> Required action:
Every line below should be given again without alteration.

> Records for the task:
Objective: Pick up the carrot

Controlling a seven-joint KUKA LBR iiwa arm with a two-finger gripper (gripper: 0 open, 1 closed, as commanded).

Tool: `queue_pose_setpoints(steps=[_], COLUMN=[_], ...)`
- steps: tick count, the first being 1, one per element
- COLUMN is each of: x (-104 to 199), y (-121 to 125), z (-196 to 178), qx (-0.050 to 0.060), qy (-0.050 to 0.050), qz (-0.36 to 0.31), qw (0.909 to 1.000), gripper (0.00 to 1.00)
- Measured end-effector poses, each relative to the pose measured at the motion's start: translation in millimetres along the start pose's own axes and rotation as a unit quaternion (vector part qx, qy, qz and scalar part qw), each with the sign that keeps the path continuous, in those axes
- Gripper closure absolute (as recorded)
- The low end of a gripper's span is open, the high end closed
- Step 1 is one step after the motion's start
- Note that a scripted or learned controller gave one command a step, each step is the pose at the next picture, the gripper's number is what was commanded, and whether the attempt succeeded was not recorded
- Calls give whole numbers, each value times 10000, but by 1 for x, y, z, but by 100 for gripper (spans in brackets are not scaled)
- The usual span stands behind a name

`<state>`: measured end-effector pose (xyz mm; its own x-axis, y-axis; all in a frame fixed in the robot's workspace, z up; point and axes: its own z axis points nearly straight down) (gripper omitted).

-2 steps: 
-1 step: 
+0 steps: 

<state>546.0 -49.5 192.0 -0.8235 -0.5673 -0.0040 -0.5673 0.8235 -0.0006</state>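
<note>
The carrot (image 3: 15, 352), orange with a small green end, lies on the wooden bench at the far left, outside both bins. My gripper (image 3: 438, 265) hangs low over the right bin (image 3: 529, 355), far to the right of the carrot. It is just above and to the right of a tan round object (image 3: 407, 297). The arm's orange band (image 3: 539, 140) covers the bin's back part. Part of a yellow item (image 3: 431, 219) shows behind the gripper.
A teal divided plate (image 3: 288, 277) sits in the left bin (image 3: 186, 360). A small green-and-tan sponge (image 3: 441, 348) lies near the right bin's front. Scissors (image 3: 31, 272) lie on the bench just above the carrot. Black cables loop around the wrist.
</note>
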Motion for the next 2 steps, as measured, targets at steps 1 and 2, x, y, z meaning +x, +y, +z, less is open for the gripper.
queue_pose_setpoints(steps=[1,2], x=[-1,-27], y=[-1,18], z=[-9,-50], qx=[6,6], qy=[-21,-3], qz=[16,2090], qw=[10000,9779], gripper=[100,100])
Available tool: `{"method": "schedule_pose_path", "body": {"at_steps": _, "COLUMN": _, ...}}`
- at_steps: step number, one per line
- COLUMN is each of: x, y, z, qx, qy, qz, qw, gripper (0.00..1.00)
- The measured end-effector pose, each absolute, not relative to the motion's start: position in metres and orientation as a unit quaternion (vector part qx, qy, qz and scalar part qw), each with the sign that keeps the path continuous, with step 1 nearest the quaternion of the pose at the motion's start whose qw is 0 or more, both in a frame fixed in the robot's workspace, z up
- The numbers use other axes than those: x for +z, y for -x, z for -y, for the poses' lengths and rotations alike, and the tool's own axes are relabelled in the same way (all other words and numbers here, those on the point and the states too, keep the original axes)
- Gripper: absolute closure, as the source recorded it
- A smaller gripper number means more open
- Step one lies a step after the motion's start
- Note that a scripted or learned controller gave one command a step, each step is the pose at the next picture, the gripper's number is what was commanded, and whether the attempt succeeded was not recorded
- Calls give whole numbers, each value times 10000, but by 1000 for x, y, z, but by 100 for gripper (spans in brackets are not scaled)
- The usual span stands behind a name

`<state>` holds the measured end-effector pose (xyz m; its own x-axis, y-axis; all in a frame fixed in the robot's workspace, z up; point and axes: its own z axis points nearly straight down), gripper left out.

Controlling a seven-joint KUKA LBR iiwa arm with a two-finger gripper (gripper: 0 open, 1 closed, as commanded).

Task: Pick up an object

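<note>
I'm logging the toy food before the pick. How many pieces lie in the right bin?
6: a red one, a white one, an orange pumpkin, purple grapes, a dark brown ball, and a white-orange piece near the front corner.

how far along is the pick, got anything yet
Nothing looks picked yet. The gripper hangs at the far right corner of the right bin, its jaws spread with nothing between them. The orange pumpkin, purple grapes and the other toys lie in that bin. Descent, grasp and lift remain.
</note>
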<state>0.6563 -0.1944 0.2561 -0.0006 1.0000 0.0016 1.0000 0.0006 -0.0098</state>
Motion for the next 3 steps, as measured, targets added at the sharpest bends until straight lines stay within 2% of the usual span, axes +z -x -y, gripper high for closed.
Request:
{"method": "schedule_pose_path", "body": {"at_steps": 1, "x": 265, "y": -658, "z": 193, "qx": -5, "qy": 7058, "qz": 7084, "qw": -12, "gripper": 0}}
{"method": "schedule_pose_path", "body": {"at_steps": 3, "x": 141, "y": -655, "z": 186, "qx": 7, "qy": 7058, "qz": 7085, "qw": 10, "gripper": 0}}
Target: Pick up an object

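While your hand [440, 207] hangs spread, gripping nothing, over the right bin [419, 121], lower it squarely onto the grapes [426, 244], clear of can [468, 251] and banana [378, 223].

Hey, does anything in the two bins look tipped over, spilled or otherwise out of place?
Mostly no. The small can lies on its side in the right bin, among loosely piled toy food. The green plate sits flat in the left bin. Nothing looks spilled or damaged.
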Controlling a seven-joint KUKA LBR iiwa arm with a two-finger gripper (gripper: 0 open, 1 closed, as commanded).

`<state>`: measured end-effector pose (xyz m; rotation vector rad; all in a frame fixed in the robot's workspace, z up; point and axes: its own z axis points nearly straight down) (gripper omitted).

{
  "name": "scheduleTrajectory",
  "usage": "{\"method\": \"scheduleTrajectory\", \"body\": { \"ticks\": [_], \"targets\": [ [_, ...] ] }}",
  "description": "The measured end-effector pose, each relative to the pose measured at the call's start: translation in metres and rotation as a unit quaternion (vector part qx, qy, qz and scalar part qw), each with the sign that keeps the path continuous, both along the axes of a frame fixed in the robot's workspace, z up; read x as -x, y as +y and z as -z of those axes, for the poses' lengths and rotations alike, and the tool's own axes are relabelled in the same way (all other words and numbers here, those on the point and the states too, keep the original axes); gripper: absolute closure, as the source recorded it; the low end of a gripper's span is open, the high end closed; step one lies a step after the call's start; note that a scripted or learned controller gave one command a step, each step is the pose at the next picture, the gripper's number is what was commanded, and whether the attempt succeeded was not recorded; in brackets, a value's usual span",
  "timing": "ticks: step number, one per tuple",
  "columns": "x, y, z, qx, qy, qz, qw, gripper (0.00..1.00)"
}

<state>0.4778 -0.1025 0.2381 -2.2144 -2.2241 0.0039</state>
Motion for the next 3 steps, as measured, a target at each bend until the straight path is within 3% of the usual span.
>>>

> Answer to this task:
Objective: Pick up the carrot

Controlling a seven-joint KUKA LBR iiwa arm with a two-finger gripper (gripper: 0 open, 1 closed, as commanded).

Tool: `queue_pose_setpoints(steps=[_], COLUMN=[_], ...)`
- steps: tick count, the first being 1, one per element
- COLUMN is each of: x (-104 to 199), y (-121 to 125), z (-196 to 178), qx (-0.050 to 0.060), qy (-0.050 to 0.050), qz (-0.36 to 0.31), qw (0.909 to 1.000), gripper (0.00 to 1.00)
- Measured end-effector poses, each relative to the pose measured at the motion's start: translation in millimetres along the start pose's own axes and rotation as a unit quaternion (vector part qx, qy, qz and scalar part qw), each with the sign that keeps the path continuous, in those axes
- Gripper closure absolute (as recorded)
- The low end of a gripper's span is open, the high end closed
- Step 1 is one step after the motion's start
- Note that a scripted or learned controller gave one command a step, each step is the pose at the next picture, the gripper's number is what was commanded, and whether the attempt succeeded was not recorded
- Calls give whole numbers, each value times 10000, but by 1 for x, y, z, but by 100 for gripper (spans in brackets are not scaled)
- The usual span stands behind a name

`<state>`: measured end-effector pose (xyz mm; its own x-axis, y-axis; all in a frame fixed in the robot's workspace, z up; point and axes: its own z axis points nearly straight down) (gripper omitted).

-2 steps: 
-1 step: 
+0 steps: 

<state>546.0 -49.5 192.0 -0.8235 -0.5673 -0.0040 -0.5673 0.8235 -0.0006</state>
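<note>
The carrot (image 3: 15, 352), orange with a small green end, lies on the wooden bench at the far left, outside both bins. My gripper (image 3: 438, 265) hangs low over the right bin (image 3: 529, 355), far to the right of the carrot. It is just above and to the right of a tan round object (image 3: 407, 297). The arm's orange band (image 3: 539, 140) covers the bin's back part. Part of a yellow item (image 3: 431, 219) shows behind the gripper.
A teal divided plate (image 3: 288, 277) sits in the left bin (image 3: 186, 360). A small green-and-tan sponge (image 3: 441, 348) lies near the right bin's front. Scissors (image 3: 31, 272) lie on the bench just above the carrot. Black cables loop around the wrist.
</note>
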Motion for the next 2 steps, as measured, targets at steps 1 and 2, x, y, z meaning +x, +y, +z, less is open for the gripper.
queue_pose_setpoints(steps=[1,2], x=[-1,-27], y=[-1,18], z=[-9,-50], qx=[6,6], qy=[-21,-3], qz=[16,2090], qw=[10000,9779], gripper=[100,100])
Available tool: `{"method": "schedule_pose_path", "body": {"at_steps": _, "COLUMN": _, ...}}`
- at_steps: step number, one per line
- COLUMN is each of: x, y, z, qx, qy, qz, qw, gripper (0.00..1.00)
- The measured end-effector pose, each absolute, not relative to the motion's start: position in metres and orientation as a unit quaternion (vector part qx, qy, qz and scalar part qw), each with the sign that keeps the path continuous, with step 1 nearest the quaternion of the pose at the motion's start whose qw is 0 or more, both in a frame fixed in the robot's workspace, z up
- The numbers use other axes than those: x for +z, y for -x, z for -y, for the poses' lengths and rotations alike, and the tool's own axes are relabelled in the same way (all other words and numbers here, those on the point and the states too, keep the original axes)
- Gripper: absolute closure, as the source recorded it
- A smaller gripper number means more open
- Step one lies a step after the motion's start
- Note that a scripted or learned controller gave one command a step, each step is the pose at the next picture, the gripper's number is what was commanded, and whether the attempt succeeded was not recorded
- Calls give whole numbers, each value times 10000, but by 1000 for x, y, z, but by 100 for gripper (spans in brackets are not scaled)
- The usual span stands behind a name

`<state>` holds the measured end-effector pose (xyz m; its own x-axis, y-axis; all in a frame fixed in the robot's workspace, z up; point and axes: its own z axis points nearly straight down), gripper left out.

Controlling a seven-joint KUKA LBR iiwa arm with a two-finger gripper (gripper: 0 open, 1 closed, as commanded).

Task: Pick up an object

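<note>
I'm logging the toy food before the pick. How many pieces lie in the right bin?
6: a red one, a white one, an orange pumpkin, purple grapes, a dark brown ball, and a white-orange piece near the front corner.

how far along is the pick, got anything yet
Nothing looks picked yet. The gripper hangs at the far right corner of the right bin, its jaws spread with nothing between them. The orange pumpkin, purple grapes and the other toys lie in that bin. Descent, grasp and lift remain.
</note>
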<state>0.6563 -0.1944 0.2561 -0.0006 1.0000 0.0016 1.0000 0.0006 -0.0098</state>
Motion for the next 3 steps, as measured, targets added at the sharpest bends until straight lines stay within 2% of the usual span, axes +z -x -y, gripper high for closed.
Request:
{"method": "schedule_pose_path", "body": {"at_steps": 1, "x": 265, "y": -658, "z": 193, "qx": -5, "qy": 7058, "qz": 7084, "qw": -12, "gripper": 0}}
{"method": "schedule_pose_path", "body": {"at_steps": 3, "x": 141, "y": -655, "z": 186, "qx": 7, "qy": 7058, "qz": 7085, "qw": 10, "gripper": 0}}
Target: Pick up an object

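While your hand [440, 207] hangs spread, gripping nothing, over the right bin [419, 121], lower it squarely onto the grapes [426, 244], clear of can [468, 251] and banana [378, 223].

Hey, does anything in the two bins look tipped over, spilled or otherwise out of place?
Mostly no. The small can lies on its side in the right bin, among loosely piled toy food. The green plate sits flat in the left bin. Nothing looks spilled or damaged.
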Controlling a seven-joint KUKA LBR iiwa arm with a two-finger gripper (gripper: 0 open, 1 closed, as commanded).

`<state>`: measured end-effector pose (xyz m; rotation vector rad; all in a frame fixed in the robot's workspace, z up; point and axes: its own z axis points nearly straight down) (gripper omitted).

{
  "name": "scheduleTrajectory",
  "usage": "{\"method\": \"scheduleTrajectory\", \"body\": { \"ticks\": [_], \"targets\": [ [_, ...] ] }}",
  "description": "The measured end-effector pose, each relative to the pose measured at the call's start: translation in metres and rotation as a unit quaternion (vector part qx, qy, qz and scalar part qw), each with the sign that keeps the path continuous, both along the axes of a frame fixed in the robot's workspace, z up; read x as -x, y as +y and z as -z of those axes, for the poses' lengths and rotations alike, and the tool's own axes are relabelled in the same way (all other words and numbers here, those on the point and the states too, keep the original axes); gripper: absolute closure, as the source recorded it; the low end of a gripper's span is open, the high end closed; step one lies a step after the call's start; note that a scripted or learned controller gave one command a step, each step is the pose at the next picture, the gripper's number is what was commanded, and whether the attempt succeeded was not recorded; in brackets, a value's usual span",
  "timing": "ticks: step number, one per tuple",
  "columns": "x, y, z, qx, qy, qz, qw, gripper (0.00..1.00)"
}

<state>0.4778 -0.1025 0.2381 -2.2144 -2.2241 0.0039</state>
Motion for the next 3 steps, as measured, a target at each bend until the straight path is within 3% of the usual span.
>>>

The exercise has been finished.